- Required work
Please state how many lines in the records that follow include "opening", with no other output.

- Supplied records
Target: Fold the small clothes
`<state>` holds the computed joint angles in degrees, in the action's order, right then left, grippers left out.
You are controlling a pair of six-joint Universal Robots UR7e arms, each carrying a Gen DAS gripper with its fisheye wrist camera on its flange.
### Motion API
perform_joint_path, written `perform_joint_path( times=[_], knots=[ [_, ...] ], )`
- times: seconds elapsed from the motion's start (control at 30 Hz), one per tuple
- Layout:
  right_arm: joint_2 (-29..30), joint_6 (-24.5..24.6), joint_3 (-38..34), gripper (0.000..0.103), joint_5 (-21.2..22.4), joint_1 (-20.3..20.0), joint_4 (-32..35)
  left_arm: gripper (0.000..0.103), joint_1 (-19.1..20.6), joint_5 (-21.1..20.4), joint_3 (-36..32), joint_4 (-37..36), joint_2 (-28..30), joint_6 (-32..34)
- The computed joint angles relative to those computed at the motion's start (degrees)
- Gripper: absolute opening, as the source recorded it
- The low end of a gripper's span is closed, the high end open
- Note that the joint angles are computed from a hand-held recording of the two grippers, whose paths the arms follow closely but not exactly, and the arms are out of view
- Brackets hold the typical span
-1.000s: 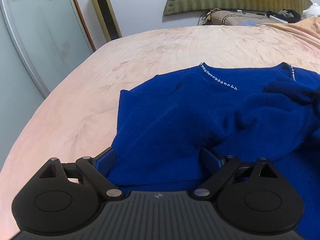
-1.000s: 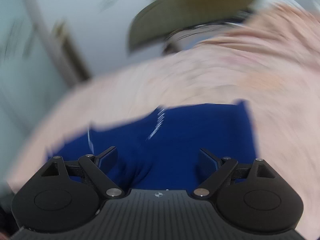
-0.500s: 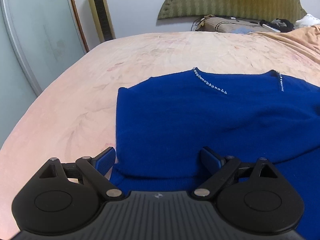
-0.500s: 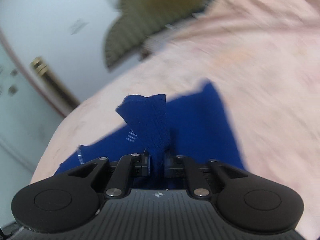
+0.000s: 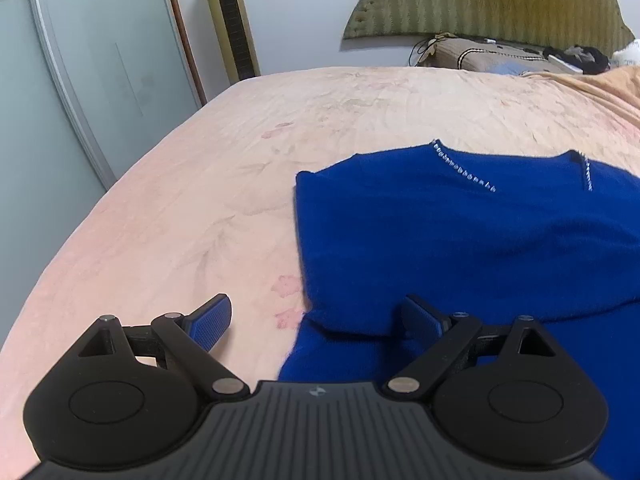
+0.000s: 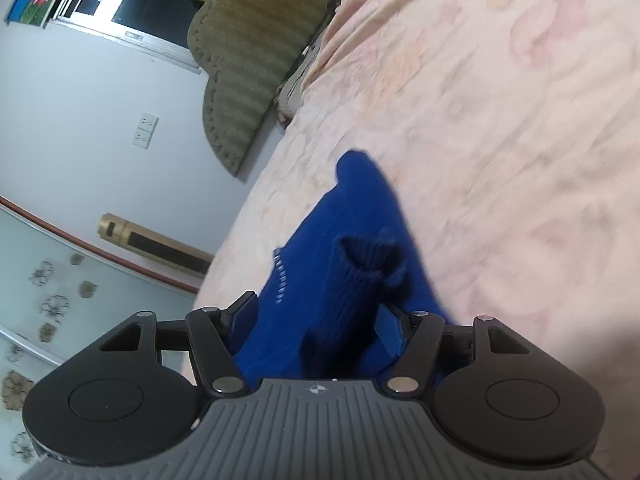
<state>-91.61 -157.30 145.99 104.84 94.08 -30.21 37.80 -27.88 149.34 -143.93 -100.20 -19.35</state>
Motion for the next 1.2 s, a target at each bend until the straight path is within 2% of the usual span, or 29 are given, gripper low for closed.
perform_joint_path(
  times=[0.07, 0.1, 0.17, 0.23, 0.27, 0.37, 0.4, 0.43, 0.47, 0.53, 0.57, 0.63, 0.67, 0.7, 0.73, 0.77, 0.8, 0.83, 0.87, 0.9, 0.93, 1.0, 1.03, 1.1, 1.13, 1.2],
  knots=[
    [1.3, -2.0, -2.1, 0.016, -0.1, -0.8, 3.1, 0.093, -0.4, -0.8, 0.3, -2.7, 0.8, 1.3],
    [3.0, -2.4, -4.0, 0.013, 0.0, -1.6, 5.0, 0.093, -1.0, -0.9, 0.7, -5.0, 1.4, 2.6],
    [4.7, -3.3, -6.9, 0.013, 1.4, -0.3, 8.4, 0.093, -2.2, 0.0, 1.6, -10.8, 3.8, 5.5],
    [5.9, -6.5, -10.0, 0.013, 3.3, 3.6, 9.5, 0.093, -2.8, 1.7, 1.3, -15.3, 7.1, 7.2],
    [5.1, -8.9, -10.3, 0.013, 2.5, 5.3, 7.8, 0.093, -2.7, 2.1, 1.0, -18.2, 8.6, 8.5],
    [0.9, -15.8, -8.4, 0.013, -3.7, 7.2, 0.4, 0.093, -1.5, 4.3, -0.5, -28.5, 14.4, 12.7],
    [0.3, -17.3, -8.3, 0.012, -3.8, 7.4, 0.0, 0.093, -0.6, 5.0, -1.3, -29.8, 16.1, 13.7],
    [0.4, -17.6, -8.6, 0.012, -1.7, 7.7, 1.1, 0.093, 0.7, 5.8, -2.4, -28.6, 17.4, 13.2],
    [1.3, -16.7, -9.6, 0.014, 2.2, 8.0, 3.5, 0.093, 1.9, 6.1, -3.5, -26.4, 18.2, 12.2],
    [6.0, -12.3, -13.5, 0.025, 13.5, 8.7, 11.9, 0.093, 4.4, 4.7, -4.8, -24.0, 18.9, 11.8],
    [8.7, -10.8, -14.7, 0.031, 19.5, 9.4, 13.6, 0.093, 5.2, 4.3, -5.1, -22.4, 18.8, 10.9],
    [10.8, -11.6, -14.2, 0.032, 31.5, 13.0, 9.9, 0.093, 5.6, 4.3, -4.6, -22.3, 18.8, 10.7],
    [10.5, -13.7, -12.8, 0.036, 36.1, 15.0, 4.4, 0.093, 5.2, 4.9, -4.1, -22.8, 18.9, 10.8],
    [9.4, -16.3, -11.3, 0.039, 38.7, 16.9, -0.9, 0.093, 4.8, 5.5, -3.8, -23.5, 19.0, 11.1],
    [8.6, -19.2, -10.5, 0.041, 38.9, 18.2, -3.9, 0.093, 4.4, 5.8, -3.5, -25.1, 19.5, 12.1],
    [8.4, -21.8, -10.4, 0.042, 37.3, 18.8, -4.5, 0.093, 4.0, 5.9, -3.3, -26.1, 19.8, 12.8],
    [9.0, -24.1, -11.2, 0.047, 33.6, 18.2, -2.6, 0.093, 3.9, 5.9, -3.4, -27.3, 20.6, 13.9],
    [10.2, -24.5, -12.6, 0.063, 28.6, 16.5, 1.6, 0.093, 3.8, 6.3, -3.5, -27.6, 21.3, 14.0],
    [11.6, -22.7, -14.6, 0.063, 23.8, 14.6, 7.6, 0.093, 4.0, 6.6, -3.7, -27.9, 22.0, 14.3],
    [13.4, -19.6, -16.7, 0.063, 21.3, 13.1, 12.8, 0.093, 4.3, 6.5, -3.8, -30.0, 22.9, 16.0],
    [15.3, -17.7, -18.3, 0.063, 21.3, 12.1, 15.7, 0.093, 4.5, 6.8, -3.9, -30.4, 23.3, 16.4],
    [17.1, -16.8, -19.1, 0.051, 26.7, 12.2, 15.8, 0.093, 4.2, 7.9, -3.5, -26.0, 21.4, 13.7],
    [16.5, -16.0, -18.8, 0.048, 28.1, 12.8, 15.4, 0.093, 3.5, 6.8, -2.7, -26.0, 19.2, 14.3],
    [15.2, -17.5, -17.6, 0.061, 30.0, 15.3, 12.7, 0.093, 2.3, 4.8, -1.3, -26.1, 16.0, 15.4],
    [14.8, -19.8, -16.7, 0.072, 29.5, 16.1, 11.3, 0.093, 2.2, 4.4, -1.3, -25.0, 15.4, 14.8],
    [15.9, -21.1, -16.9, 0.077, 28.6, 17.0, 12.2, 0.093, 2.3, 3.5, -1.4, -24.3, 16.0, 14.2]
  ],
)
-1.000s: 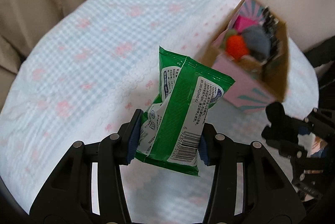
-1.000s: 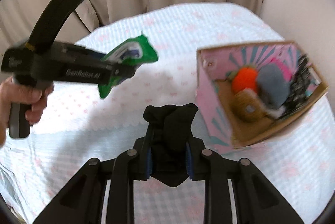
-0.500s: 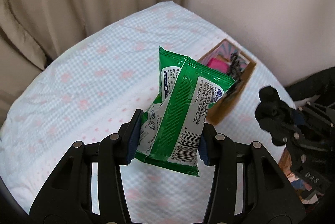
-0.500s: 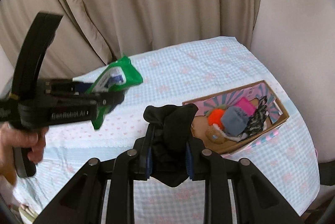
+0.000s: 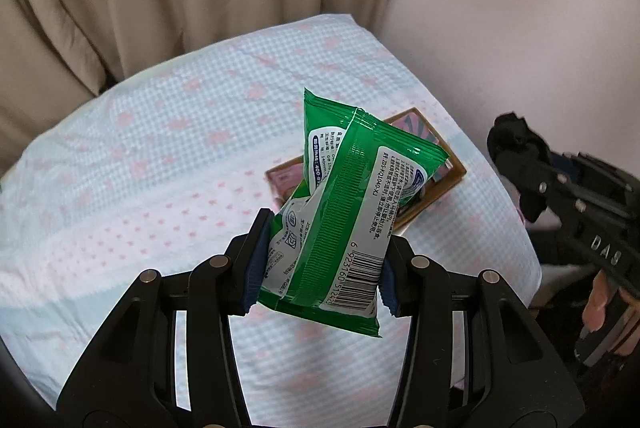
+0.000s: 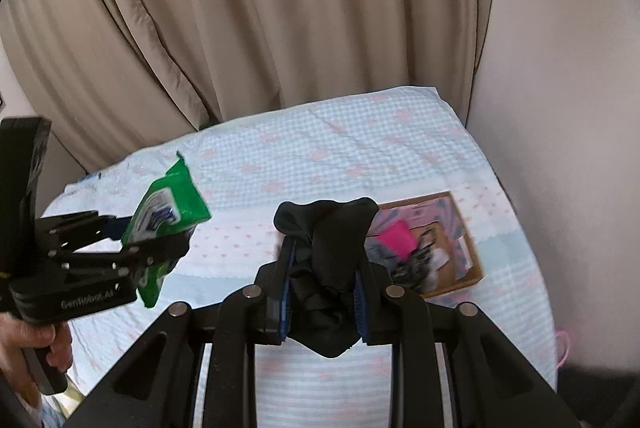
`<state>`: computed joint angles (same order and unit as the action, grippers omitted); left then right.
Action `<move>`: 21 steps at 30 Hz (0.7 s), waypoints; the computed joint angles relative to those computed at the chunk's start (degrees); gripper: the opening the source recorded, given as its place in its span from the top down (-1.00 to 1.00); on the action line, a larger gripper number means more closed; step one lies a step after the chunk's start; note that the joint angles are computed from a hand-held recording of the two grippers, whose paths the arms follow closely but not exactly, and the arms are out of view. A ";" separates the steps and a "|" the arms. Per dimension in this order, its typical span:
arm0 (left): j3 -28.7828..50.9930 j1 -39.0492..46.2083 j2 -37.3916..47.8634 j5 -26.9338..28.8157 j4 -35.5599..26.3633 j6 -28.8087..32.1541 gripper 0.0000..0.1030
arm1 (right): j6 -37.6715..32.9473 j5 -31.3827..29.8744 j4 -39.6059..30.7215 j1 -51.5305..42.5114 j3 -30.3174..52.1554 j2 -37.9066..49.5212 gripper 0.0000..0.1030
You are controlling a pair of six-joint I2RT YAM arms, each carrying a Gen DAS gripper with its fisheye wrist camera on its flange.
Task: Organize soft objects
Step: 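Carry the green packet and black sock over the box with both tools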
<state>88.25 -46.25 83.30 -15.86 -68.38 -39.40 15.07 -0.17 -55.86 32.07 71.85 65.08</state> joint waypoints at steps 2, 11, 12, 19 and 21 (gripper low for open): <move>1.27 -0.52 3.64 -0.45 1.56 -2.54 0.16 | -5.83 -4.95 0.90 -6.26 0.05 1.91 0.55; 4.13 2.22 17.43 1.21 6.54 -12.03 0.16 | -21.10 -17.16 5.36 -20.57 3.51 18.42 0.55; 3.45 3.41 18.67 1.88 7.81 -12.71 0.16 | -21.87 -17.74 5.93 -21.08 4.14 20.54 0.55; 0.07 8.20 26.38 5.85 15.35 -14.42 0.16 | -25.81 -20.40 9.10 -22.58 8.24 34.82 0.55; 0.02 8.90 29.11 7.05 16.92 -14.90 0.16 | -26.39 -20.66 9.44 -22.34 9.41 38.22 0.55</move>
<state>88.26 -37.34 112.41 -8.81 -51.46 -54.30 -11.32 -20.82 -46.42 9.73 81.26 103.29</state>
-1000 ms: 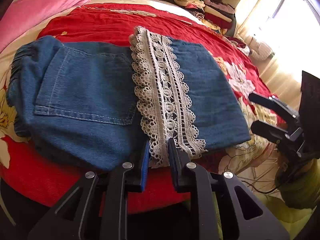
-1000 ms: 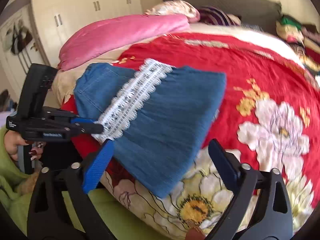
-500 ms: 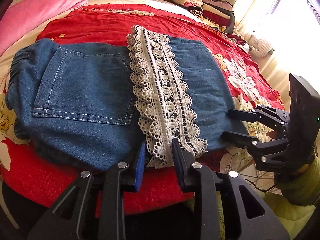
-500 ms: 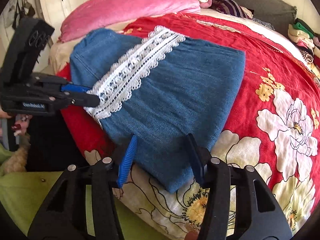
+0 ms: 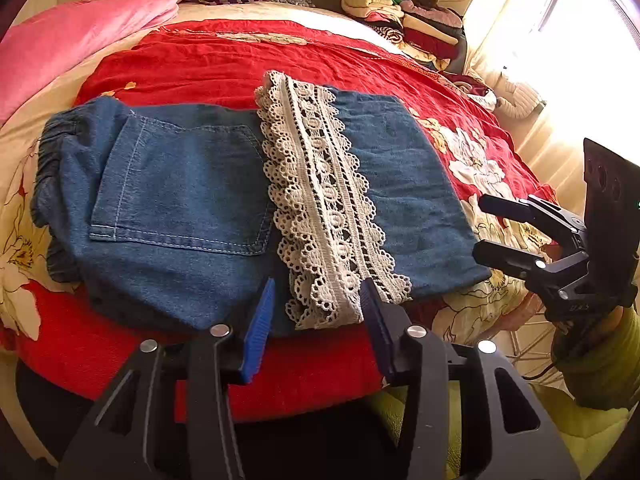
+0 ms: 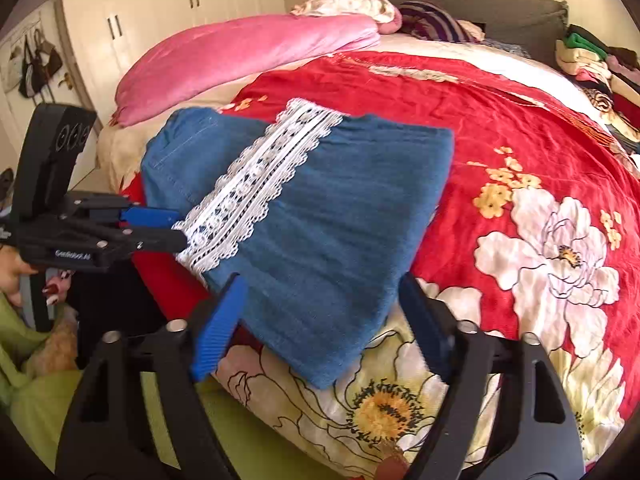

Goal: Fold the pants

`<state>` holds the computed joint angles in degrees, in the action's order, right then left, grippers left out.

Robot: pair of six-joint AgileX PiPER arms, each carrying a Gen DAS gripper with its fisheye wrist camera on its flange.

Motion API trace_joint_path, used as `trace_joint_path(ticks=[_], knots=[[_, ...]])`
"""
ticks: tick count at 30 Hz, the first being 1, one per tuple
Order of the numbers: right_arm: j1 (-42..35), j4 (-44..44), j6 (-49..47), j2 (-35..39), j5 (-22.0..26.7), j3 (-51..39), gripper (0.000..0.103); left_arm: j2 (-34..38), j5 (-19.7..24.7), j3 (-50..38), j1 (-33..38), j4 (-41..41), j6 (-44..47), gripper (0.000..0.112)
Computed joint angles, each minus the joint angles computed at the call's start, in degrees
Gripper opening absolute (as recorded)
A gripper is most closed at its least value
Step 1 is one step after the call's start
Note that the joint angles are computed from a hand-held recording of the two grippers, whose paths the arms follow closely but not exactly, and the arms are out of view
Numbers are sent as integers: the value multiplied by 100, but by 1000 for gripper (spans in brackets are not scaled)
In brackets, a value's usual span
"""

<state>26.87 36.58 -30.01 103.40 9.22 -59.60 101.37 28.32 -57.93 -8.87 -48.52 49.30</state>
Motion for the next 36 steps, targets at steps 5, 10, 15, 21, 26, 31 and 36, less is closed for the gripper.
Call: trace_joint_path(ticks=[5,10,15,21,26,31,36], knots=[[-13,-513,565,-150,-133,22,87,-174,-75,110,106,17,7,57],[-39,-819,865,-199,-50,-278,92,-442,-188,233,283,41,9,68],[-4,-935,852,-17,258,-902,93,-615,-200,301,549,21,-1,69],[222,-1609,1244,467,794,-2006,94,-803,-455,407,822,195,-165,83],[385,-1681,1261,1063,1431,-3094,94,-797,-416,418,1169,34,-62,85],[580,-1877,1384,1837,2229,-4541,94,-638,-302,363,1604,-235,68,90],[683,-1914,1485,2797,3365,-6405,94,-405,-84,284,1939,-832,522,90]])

- Answer section
3